A powerful mélange of elements doesn't quite mix in this surreal portrait of a family

The Five Devils (French: Les Cinq Diables) is a 2022 French fantasy drama film directed by Léa Mysius, who co-wrote the screenplay with partner and dp Paul Guilhaume. She has contributed to screenplays for Arnaud Desplechin, Claire Denis, and Jacques Audiard, so she's trusted in that area in high places; but for her own, she gets wilder. The film stars Adèle Exarchopoulos and Sally Dramé. as a close mother and daughter. It premiered in the Directors' Fortnight section of the Cannes Film Festival on 23 May 2022 and released in France the end of August of last year, receiving a poor AlloCiné critical rating of 3.2 (64%). It's exciting, in-your-face, original, but does not cohere.

Mysius showed an experimental interest in the senses in her first film, the 2017 Ava, which was about a wild girl going blind exploring all the possibilities before her eyesight fails. I commented that the film was "better at striking incidents and atmosphere than storyline." The Five Devils begins (after a lot of loud pop music) with Vicky Soler, played by the bright-eyed, intense Sally Dramé, a ten-year-old black girl with a big bush of frizzy hair her white schoolmates use as a pretext for racist mockery. Vicky is the central figure here. She has an extraordinary sense of smell - so strong, she can track her mother from 20 yards across a wood, blindfolded, and can tell where things have been.

It goes further than that: Vicky collects odors and can use them to go into trances, recalling past lives. She will provide extra plotlines through trance-flashbacks. This is fun, exciting, but a bit excessive. The remarkable smell or the trances would have been enough. Both, with all the drama that ensues in the foreground of the action, is excessive and confusing and though Mysius skillfully activates that foreground with more loud pop music and karaoke and a spectacular act of arson (always a visually striking way of livening things up), it's never clear what's meant to matter and where it all falls out.

Besides her preoccupations with her superpowers, Vicky is close to her white mother, Joanne Soler (Adèle Exarchopoulos), a gymnast who teaches water aerobics and likes to swim in the freezing mountain lake in this French Alps location where they live with Vicky's father and Joanne's husband Jimmy Soler (Moustapha Mbengue). He is a fireman, Senegalese, and seems older, severe, a bit remote. The warm period of the marriage was the early days oof Vicky's birth, Joanne's stated happiest time: but she declares she'll be faithful forever to the girl.

Trouble comes with the unexpected arrival of Jimmy''s younger sister Julia (Swala Emati). Vicky will unearth a past that involves intimacy between Julia and Joanne. Julia has just gotten out of prison. She is a gymnast too and participates in a Christmas show at the athletics center that is a climactic event of the story. But this spectacle isn't enough to unify the warring plotlines.

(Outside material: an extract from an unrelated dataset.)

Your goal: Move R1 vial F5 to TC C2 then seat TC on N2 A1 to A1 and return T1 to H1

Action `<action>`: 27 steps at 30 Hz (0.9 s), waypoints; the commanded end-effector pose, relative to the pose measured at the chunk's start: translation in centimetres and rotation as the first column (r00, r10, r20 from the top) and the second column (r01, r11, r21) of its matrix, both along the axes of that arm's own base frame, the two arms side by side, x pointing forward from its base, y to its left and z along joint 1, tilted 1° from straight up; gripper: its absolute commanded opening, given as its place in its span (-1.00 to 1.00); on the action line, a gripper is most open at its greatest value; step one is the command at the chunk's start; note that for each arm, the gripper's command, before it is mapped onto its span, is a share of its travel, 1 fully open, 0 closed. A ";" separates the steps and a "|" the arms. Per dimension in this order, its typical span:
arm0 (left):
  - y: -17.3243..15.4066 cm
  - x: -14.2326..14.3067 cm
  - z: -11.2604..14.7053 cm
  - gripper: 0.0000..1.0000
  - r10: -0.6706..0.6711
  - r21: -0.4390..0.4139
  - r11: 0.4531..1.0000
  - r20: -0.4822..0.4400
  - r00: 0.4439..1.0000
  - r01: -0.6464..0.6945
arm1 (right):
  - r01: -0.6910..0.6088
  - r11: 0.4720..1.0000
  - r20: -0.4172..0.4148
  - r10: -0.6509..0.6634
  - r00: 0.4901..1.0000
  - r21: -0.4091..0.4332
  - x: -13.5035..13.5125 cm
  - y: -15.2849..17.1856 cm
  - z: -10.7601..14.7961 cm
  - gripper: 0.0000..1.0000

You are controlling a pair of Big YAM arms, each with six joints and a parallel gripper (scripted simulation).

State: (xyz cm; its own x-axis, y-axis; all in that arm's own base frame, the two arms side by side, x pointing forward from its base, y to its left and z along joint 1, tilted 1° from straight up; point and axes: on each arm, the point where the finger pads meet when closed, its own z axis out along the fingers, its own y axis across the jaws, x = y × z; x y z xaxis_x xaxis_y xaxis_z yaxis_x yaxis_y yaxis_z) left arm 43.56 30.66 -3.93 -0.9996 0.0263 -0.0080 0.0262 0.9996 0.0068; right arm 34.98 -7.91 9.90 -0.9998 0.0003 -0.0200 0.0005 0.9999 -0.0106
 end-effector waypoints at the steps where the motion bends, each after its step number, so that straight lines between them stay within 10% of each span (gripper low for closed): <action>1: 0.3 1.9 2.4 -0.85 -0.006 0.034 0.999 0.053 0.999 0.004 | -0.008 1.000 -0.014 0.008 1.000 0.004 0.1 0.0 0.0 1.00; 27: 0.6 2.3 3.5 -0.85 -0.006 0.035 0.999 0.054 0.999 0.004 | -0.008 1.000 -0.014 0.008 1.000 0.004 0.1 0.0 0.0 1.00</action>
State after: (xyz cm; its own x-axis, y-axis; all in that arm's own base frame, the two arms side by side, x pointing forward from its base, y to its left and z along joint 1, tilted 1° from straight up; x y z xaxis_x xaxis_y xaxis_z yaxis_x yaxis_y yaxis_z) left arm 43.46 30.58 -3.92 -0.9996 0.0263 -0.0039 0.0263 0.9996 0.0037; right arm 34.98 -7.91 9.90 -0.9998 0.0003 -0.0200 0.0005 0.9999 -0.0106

Vicky is a wonderful creation. As her troubled and confused mother Adèle Exarchopoulos is a warm and, all things considered, surprisingly appealing presence. But while the action is all intense and even momentarily touching here it leaves no clear impression other than that of having been shaken and prodded. It feels like Léa Mysius needed to curb her wildly varied talents more in writing this screenplay and making this film, as she must have done in writing for those other distinguished French directors. But she certainly puts on a show for us. I feel mean giving Les cinq diables a bum review: it has so many lively and engaging moments. But this is talent wasted.

The Five Devils/Les cinq diables, 103 mins., debuted at Cannes Directors' Fortnight 2022 and showed at man other festivals, and fantastic fests. It opened in US theaters Mar. 24, 2023. Metacritic rating 69%.